DIRECTIONS FOR THIS TASK: Within the listing below, the lines to output run from the one containing "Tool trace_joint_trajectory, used" through the one containing "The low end"; copy them exactly and nothing else.

INFORMATION PROVIDED:
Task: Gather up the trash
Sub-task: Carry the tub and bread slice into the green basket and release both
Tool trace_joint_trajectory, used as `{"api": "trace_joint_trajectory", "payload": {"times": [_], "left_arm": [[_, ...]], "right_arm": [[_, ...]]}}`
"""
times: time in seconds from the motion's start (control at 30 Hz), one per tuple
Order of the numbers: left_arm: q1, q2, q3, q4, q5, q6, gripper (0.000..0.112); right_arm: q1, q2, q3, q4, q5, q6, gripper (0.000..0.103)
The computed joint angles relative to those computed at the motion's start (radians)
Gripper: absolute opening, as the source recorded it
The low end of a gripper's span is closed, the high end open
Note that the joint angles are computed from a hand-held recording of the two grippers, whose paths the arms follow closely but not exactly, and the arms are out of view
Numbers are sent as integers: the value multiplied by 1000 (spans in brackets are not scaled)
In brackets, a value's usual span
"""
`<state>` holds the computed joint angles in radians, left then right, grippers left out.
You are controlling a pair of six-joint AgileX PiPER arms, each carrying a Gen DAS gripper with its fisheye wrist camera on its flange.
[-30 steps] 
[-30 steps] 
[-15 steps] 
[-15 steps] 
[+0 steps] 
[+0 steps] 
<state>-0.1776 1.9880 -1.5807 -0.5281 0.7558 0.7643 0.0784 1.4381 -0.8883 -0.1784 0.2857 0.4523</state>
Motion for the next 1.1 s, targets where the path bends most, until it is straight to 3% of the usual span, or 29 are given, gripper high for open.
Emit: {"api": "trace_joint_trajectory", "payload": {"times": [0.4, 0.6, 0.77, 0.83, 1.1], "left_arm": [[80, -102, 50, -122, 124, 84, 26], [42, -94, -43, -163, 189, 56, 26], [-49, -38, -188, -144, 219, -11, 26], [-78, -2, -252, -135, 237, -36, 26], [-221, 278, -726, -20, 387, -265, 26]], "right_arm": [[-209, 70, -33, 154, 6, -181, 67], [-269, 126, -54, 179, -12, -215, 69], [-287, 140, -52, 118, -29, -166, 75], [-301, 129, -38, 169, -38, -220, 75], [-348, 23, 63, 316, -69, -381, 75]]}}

EXPECTED OUTPUT:
Tool trace_joint_trajectory, used as `{"api": "trace_joint_trajectory", "payload": {"times": [_], "left_arm": [[_, ...]], "right_arm": [[_, ...]]}}`
"""
times: time in seconds from the motion's start (control at 30 Hz), one per tuple
Order of the numbers: left_arm: q1, q2, q3, q4, q5, q6, gripper (0.000..0.112); right_arm: q1, q2, q3, q4, q5, q6, gripper (0.000..0.103)
The computed joint angles relative to those computed at the motion's start (radians)
Gripper: absolute opening, as the source recorded it
The low end of a gripper's span is closed, the high end open

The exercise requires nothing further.